Services

Growth Capital

PradoNeo Service Growth Financing

We provide hands-on advice to companies, founders and executives to grow enterprises and create transformational change.

Our team has extensive experience in raising capital and helping companies to strategically expand their financial capacity. We offer our clients sound advice and tailored solutions to grow their businesses or finance strategic investments. With our broad network and in-depth market knowledge, we identify optimal financing structures to enable long-term success and sustainable value creation.
1.

Equity story

We support management or founder teams in developing a sound equity story for the business or growth project. The equity story is supported by a detailed financial model that derives the cash need to unlock future growth.

2.

Investor approach

The right growth partner not only provides capital, but also expertise, network, and a shared vision. We structure targeted investor processes that are geared to the individual needs of the growth company, thus creating lasting partnerships that promote sustainable success.
3.

Due diligence

An efficient due diligence process is key to earning investor trust and facilitating a successful transaction. We provide hands-on support, freeing up important management resources and accelerating the progress of the transaction.
4.

Negotiation

Growth transaction documentation is inherently complex. We take the lead in strategically structuring the deal, coordinating with investors, consortia, and key stakeholders, while ensuring transaction terms are meticulously integrated into purchase contracts and investor agreements.

Growth Capital References

Transaction types

Financing rounds & capital raising

Financing rounds are the structured process of securing capital to support a company’s growth, operational scaling, market penetration, or other key milestones. These rounds are typically categorized by maturity stages and vary in terms of complexity, valuation metrics, and investor types. While equity participation is most common, later-stage financing rounds may also involve debt or hybrid capital instruments. Venture capital and growth equity funds are the primary sources of funding. However, other investor types such as family offices, corporate venture arms, and strategic partners can be attractive alternatives since they usually provide more flexible investment structures.
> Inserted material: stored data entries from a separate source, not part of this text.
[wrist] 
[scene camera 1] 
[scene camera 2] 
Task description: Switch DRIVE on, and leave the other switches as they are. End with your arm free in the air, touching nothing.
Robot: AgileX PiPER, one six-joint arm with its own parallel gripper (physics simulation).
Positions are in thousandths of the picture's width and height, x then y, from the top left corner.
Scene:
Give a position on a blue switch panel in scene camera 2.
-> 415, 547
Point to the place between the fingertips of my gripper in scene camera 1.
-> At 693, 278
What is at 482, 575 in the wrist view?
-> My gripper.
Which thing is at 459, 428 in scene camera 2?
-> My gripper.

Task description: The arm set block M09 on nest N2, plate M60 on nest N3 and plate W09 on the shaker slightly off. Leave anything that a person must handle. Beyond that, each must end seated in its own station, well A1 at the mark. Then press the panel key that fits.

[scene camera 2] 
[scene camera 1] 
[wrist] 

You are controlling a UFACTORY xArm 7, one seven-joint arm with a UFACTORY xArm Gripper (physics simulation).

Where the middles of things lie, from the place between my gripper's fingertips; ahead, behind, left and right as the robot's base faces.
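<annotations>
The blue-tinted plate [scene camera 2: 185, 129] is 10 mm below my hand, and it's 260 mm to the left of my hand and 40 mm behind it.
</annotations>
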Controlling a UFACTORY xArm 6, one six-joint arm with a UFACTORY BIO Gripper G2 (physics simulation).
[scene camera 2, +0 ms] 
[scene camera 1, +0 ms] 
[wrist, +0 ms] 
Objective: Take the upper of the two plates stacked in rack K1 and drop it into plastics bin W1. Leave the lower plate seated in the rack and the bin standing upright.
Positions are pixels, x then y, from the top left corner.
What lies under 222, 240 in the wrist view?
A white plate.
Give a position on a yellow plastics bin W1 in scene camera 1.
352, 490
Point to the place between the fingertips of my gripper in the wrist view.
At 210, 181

Secondary transactions refer to the transfer of existing shares in a company from current shareholders (often early investors, founders, or employees) to other shareholders or new investors. Unlike regular financing rounds, these transactions do not involve the issuance of new shares or capital into the company. Instead, they enable a reallocation of ownership within the existing capital structure. Common motives for secondary transactions include:

  • Liquidity / de-risking for early shareholders
  • General ownership redistribution
  • Cap table optimization for late-stage investors or pre-exit alignment

Strategic investments & partnerships involve capital deployment and/or alliance formation of companies based on operational overlaps or broader strategic rationale. These partnerships typically pair growth companies with corporates or (adjacent) industry players, often structed as minority equity investments or joint ventures. Key objectives are to accelerate growth and leverage operational synergies, for example through expanded market access, operational support or shared infrastructure.

Strategic investments & partnerships are often pursued with a long-term perspective and may aim at an eventual acquisition of the company by the strategic partner.

Tech Exits involve the majority sale of a technology company, typically occurring at later maturity stages or strategic inflection points of a company. Key objectives of acquirers – ranging from industry players to domain-focused financial investors – are to unlock value through scaling, platform synergies, or technological integration. Given the distinctive nature of technology companies, the transaction process demands particular knowledge of sector-specific business model characteristics (e.g., recurring revenue, IP, scalability, integration potential) as well as different technology domains (e.g., Software/SaaS, med tech/life sciences, or hardware).

Refinancings involve the strategic restructuring of a company’s existing debt to improve its capital structure and financial flexibility. Common scenarios include upcoming debt maturities, shifts in interest rate environments, or cash flow needs. Depending on the company’s financial profile and current market dynamics, the refinancing process may include replacing existing instruments with new debt, equity-linked structures, or hybrid capital.